**Work request**
Starting with the line that contains "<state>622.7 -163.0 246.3", set down each line through the end of the entries below, exactly and with nothing added.

# # # # # # #

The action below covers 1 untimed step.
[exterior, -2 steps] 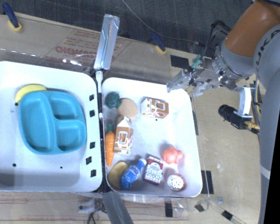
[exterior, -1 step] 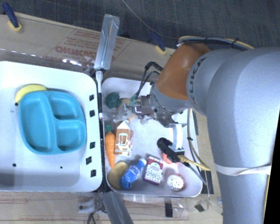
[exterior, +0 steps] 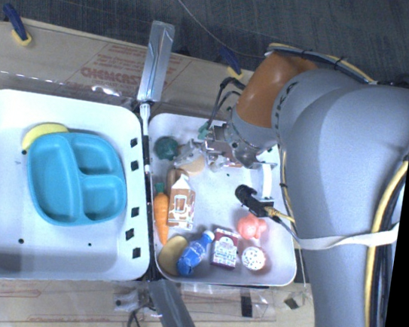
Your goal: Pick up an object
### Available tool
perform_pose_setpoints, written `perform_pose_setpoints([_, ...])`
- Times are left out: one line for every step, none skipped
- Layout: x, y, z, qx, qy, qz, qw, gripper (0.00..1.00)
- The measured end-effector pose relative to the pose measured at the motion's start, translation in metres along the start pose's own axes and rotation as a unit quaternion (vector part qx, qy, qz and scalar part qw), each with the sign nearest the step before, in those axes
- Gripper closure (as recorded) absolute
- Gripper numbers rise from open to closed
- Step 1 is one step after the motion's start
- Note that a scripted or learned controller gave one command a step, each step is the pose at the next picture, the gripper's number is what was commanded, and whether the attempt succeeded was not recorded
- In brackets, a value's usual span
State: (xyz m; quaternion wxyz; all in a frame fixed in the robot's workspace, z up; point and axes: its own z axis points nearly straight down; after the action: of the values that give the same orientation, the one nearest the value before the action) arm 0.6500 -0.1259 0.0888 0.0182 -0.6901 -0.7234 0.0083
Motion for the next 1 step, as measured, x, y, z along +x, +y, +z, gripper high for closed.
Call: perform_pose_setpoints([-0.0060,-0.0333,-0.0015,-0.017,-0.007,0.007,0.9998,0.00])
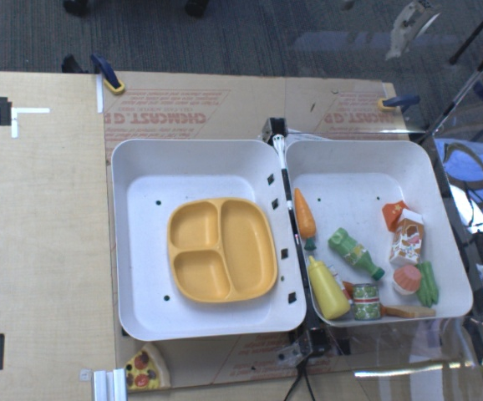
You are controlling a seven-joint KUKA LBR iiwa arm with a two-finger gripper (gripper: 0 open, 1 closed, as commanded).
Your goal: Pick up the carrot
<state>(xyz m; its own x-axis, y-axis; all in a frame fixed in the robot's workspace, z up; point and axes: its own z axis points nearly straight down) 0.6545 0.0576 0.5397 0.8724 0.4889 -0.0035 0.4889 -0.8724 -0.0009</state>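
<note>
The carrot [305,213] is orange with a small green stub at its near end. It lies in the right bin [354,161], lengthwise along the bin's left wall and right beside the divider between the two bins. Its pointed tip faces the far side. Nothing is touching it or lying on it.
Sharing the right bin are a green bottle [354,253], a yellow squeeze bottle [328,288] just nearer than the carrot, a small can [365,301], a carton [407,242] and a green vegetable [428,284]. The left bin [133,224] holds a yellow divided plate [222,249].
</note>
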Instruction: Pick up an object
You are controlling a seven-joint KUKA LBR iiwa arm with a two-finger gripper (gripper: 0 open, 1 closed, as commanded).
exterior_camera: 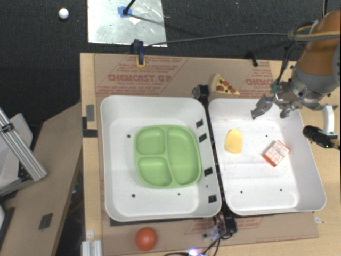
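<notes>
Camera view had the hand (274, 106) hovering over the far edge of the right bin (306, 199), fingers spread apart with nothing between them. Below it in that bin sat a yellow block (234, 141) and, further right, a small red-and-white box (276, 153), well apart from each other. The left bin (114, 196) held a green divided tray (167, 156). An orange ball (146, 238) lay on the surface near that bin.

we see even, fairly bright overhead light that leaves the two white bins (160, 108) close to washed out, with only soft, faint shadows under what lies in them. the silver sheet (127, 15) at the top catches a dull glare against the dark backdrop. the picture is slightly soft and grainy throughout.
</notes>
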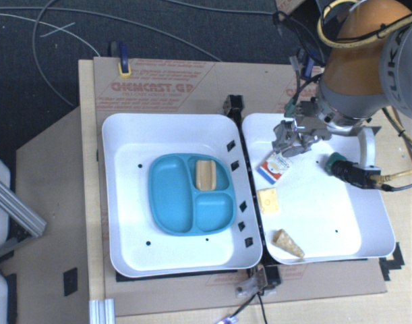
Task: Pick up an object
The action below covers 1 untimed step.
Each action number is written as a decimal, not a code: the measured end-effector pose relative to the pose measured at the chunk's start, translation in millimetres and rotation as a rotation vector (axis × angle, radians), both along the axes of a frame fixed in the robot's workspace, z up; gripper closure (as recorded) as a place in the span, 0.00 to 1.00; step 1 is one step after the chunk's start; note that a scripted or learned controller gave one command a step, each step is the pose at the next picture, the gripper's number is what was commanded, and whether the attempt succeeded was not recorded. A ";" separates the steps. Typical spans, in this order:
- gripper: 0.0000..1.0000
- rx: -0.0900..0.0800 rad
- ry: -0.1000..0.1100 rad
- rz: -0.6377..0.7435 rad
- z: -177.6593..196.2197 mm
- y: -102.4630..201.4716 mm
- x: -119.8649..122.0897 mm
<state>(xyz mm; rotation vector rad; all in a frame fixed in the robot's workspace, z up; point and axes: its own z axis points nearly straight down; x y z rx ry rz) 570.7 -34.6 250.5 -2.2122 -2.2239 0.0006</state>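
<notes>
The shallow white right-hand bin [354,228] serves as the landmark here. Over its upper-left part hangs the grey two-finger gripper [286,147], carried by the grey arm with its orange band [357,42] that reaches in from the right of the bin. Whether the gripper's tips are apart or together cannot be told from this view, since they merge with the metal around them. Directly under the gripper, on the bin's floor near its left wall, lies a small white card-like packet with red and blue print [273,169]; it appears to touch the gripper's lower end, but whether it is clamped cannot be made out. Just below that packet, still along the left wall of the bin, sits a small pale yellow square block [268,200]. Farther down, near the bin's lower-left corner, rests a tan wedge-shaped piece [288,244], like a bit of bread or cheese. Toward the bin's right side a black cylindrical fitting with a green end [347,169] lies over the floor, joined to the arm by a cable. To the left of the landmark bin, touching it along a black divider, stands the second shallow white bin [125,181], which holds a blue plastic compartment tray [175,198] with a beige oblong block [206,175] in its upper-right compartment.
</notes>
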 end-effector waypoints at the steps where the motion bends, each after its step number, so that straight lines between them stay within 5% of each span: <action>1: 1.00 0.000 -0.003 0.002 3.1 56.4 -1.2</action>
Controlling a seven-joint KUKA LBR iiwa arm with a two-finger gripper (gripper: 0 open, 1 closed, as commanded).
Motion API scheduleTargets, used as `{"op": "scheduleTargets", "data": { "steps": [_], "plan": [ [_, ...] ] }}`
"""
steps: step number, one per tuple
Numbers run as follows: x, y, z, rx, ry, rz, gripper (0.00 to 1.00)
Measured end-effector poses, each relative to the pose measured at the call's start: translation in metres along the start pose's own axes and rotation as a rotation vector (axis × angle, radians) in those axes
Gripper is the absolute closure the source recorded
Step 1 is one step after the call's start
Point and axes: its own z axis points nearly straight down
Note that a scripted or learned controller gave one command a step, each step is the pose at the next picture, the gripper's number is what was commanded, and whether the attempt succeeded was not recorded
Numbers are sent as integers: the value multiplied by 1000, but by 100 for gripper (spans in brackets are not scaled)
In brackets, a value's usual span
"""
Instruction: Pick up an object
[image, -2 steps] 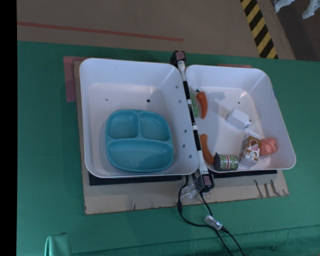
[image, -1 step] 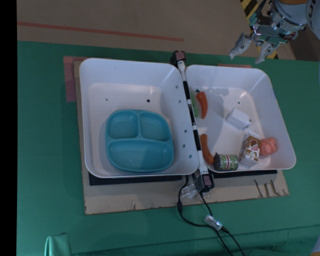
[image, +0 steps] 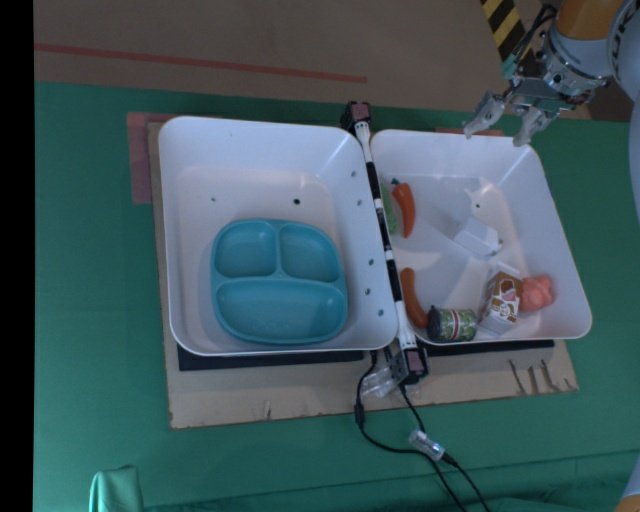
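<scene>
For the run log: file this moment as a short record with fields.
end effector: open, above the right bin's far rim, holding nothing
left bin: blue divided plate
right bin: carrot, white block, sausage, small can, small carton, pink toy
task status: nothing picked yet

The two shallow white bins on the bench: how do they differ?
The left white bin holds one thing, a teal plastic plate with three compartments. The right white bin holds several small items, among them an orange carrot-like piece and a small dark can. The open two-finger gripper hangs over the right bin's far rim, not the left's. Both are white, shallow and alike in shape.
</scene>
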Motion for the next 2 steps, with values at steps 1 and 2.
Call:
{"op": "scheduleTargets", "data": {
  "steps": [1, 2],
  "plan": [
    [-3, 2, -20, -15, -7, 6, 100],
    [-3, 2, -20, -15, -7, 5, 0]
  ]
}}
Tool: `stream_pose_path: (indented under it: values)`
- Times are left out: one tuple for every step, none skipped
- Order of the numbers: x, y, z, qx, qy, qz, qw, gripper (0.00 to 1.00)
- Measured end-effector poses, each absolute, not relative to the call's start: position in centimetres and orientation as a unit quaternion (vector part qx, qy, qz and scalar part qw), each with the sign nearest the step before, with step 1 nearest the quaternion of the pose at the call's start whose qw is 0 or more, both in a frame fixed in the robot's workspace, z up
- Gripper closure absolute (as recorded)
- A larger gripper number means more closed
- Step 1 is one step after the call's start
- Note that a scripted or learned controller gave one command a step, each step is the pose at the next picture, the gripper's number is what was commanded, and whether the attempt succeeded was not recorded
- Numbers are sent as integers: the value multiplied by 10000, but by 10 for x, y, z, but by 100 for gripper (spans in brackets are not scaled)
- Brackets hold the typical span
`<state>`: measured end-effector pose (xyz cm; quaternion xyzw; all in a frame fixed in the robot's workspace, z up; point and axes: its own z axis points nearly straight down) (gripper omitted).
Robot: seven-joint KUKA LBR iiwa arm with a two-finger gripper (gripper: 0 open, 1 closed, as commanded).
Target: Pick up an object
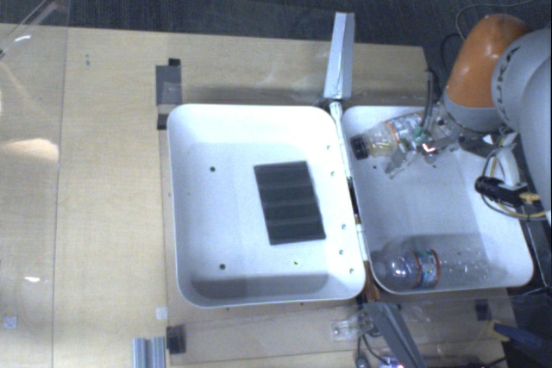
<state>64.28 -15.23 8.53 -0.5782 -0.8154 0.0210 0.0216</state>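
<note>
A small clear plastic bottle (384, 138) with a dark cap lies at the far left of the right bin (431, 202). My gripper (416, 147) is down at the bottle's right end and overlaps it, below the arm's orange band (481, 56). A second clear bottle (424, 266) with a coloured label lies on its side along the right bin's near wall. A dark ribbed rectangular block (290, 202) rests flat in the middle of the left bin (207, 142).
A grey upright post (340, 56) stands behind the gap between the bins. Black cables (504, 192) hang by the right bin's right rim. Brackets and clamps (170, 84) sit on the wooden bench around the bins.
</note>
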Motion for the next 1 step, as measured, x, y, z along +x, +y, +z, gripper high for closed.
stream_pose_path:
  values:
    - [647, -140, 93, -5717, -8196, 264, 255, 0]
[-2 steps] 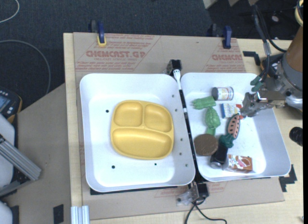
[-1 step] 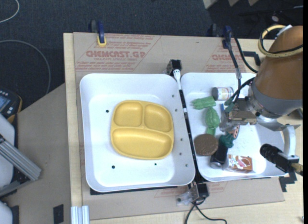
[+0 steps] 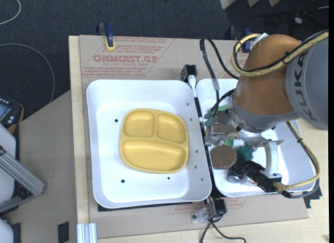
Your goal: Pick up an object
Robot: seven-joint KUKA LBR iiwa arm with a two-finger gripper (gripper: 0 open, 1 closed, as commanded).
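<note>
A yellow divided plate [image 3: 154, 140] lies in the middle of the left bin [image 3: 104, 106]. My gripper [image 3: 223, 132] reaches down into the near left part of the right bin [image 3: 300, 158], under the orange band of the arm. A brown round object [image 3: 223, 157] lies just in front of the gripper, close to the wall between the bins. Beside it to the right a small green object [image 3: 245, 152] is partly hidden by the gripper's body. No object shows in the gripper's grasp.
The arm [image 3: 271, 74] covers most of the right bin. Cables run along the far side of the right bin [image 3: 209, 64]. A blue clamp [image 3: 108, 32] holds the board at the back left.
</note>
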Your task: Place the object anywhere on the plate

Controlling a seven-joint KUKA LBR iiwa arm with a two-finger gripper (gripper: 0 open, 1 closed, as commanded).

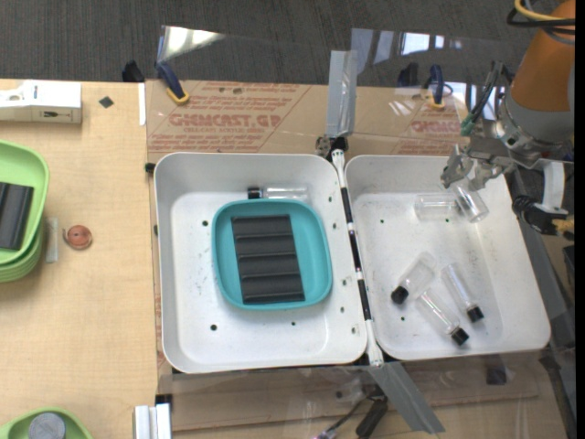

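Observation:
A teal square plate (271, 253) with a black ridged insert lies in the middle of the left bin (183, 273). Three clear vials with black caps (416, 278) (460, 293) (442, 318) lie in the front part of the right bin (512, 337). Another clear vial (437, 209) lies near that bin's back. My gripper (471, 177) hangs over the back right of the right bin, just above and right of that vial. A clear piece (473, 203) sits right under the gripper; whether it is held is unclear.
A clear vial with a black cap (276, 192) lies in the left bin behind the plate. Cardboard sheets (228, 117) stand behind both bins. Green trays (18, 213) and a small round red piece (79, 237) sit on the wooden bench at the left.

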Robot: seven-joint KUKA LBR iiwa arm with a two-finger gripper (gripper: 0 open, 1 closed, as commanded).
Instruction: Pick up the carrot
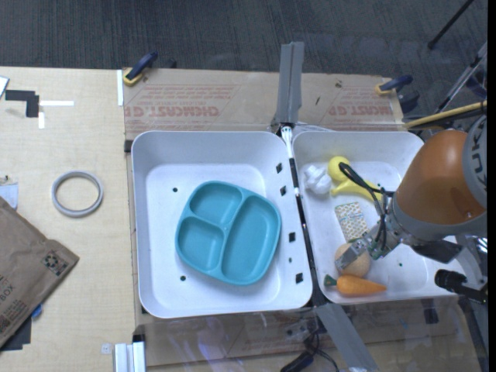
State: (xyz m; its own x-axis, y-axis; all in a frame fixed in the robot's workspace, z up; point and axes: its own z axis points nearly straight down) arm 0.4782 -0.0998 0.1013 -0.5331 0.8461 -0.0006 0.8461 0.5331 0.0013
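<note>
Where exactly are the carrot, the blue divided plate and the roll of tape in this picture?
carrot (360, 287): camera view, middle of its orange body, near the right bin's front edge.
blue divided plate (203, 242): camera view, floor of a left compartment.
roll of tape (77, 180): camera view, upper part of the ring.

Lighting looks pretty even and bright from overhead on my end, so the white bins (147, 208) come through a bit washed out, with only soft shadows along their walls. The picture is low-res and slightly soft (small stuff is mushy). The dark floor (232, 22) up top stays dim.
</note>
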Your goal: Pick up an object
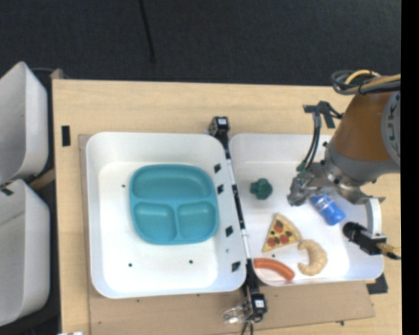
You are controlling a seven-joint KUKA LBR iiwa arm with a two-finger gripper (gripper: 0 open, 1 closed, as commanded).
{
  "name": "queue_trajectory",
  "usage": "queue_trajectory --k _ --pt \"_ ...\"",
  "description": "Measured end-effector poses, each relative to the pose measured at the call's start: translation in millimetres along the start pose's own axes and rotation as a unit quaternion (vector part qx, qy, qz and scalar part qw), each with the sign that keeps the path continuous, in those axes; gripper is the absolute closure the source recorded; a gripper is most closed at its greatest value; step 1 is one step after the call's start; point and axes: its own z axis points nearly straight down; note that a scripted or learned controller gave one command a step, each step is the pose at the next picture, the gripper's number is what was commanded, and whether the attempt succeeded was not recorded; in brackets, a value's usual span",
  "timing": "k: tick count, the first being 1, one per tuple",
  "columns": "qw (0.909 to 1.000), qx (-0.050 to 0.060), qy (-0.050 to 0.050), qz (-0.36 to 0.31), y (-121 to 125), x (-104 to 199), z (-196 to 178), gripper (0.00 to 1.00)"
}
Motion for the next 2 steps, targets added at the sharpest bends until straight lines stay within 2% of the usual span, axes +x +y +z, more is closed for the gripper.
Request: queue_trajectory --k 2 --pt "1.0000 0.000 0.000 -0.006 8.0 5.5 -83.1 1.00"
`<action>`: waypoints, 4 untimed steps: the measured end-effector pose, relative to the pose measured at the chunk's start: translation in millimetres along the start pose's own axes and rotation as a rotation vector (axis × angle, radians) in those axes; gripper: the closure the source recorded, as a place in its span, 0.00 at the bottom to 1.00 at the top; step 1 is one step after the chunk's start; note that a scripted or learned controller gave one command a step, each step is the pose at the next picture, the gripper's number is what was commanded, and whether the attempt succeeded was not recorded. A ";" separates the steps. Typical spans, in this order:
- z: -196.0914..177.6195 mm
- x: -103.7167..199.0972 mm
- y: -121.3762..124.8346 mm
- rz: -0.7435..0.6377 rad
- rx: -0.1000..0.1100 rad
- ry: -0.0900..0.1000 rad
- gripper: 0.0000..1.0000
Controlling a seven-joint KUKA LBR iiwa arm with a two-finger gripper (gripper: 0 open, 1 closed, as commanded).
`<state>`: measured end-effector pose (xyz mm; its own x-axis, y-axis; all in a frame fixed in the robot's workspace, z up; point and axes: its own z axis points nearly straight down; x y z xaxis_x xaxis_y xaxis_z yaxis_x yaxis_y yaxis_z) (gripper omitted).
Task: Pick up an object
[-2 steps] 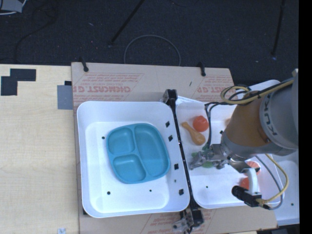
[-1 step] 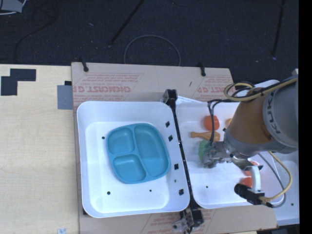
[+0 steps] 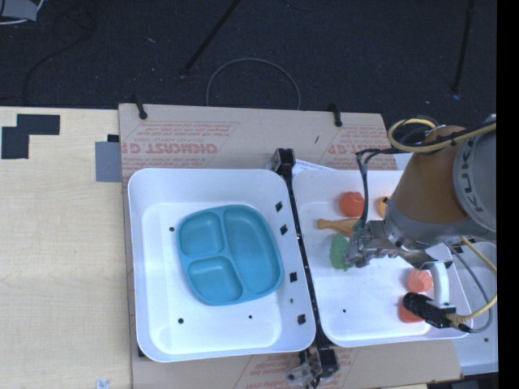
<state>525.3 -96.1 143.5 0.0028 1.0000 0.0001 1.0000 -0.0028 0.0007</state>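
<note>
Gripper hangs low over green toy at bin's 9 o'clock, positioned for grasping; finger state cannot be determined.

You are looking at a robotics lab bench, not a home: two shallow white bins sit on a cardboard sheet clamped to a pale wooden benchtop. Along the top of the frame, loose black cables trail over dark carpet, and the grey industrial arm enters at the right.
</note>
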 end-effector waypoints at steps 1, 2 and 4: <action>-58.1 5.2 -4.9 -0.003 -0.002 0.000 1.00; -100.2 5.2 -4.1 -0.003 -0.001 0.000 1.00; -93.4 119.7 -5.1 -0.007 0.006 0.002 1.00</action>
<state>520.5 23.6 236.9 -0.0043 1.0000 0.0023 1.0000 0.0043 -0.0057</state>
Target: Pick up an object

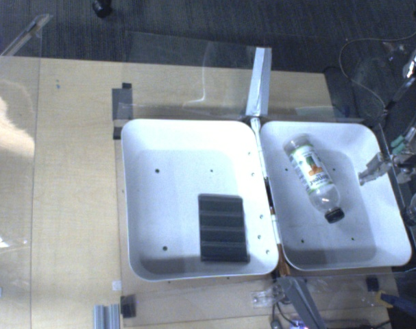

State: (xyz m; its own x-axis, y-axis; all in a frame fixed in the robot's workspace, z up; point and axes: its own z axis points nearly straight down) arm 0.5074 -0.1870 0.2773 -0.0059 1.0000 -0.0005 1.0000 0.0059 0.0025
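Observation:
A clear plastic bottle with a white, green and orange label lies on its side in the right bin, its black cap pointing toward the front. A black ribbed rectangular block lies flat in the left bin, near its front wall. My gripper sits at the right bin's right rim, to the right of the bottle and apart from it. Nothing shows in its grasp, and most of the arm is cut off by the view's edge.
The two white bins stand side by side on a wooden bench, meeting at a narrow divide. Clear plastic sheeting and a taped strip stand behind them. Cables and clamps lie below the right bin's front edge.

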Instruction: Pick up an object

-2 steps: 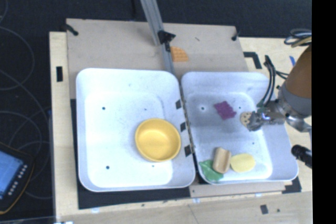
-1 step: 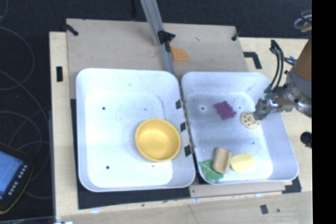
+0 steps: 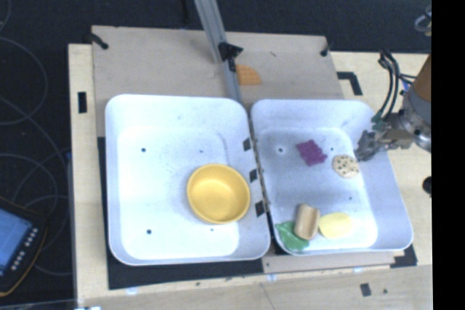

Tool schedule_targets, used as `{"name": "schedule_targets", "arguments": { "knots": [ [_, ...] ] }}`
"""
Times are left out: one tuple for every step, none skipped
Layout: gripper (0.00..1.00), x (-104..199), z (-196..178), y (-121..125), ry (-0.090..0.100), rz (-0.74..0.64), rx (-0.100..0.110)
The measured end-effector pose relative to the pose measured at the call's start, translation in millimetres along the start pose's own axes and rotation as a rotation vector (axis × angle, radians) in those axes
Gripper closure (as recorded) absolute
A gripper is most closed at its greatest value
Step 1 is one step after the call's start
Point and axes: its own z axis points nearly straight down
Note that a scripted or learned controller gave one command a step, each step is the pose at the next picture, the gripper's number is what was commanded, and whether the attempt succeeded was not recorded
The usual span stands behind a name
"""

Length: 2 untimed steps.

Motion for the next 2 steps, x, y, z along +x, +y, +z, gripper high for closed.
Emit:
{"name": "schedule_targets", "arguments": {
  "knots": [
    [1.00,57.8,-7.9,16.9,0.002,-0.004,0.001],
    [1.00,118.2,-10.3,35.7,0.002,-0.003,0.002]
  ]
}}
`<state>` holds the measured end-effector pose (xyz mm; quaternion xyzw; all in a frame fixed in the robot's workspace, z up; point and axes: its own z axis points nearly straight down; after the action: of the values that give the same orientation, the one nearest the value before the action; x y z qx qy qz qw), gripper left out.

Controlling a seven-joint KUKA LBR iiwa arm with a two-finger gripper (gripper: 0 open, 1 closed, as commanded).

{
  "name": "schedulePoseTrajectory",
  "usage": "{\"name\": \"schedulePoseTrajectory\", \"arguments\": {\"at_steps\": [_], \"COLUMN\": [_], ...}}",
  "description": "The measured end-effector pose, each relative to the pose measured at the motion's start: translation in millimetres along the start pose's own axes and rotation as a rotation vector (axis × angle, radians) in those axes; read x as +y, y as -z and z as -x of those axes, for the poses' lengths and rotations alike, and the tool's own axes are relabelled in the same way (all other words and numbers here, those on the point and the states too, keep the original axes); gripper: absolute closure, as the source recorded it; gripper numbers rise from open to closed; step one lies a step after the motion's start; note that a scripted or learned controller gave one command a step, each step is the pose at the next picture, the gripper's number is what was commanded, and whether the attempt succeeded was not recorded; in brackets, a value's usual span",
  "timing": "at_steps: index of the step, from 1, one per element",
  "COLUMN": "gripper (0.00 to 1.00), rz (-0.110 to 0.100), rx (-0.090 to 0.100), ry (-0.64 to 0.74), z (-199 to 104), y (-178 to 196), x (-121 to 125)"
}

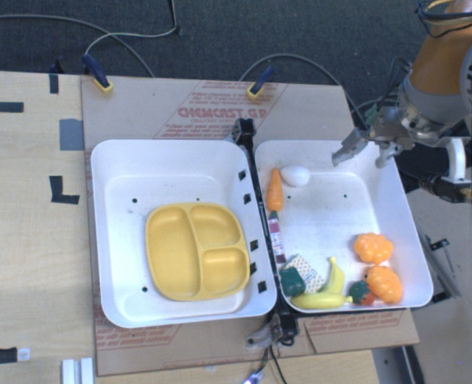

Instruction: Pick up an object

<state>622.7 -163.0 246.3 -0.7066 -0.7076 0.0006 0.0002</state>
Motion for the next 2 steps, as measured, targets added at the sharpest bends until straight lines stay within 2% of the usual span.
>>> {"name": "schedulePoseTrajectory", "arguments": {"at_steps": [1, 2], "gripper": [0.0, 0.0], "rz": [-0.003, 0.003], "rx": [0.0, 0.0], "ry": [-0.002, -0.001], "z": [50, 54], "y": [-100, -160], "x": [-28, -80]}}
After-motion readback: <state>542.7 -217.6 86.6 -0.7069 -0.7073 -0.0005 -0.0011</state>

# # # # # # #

**Solution**
<state>622.7 -163.0 246.3 -0.7066 -0.7076 0.0006 0.0002</state>
Motion for the next 2 steps, as measured, targets added at the sharpest bends until straight lines stay within 2% of the usual span.
>>> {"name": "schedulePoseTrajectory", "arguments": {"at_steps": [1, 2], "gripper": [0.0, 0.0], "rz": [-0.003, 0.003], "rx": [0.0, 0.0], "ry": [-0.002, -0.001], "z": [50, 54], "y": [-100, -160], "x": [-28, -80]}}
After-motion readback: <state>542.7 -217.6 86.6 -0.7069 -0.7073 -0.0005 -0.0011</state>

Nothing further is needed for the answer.